Una ojeada más atenta a sus dientes, independientemente de que hayan sido pegados con cola o no, nos ayuda a aclarar otros detalles. La mayoría de los integrantes del grupo tiene una serie de reveladores cercos en el esmalte producidos por repetidos ataques de enfermedades infecciosas durante la niñez, circunstancia que viene a recordarnos una vez más lo peligrosa que era la infancia en el mundo romano, cuando la mitad de los niños moría antes de cumplir los diez años. (Lo bueno era que si se sobrevivía a los diez años, uno podía vivir otros cuarenta o más.) La presencia evidente del deterioro de la dentadura, aunque inferior al nivel alcanzado actualmente en Occidente, nos habla de una dieta abundante en azúcar y fécula.
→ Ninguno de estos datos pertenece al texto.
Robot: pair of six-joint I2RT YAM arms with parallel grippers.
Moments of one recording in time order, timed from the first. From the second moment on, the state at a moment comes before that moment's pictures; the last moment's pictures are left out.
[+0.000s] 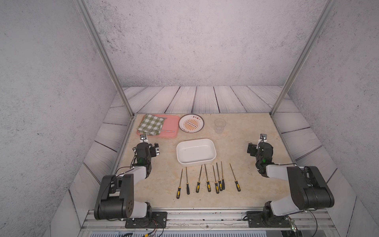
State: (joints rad) left arm 0.01 1.31 0.48 0.39 -0.24 -0.10; right arm 0.06 1.43 0.46 0.51 0.34 0.07
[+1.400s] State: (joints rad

Entre los adultos, sólo el marido de la chica embarazada no muestra signos de deterioro. Pero, a juzgar una vez más por el estado de sus dientes, queda de manifiesto que padecía una intoxicación por fluoruro, por lo que probablemente se había criado fuera de Pompeya, en alguna zona en la que se dieran niveles excepcionalmente altos de esta sustancia. Lo más sorprendente es que todos los esqueletos, incluso los de los niños, tenían grandes concentraciones de cálculos, en algunos casos de un par de milímetros. La razón es evidente. Puede que existieran palillos, puede incluso que se fabricaran ciertos brebajes para la limpieza y el blanqueo de los dientes. (En un libro de recetas farmacéuticas, el médico particular del emperador Claudio anota la mezcla que, según se dice, daba a la emperatriz Mesalina su hermosa sonrisa: cuerno quemado, resina y sal gema.) Pero era un mundo en el no existían los cepillos de dientes. Pompeya debía de ser una ciudad con muy mal aliento.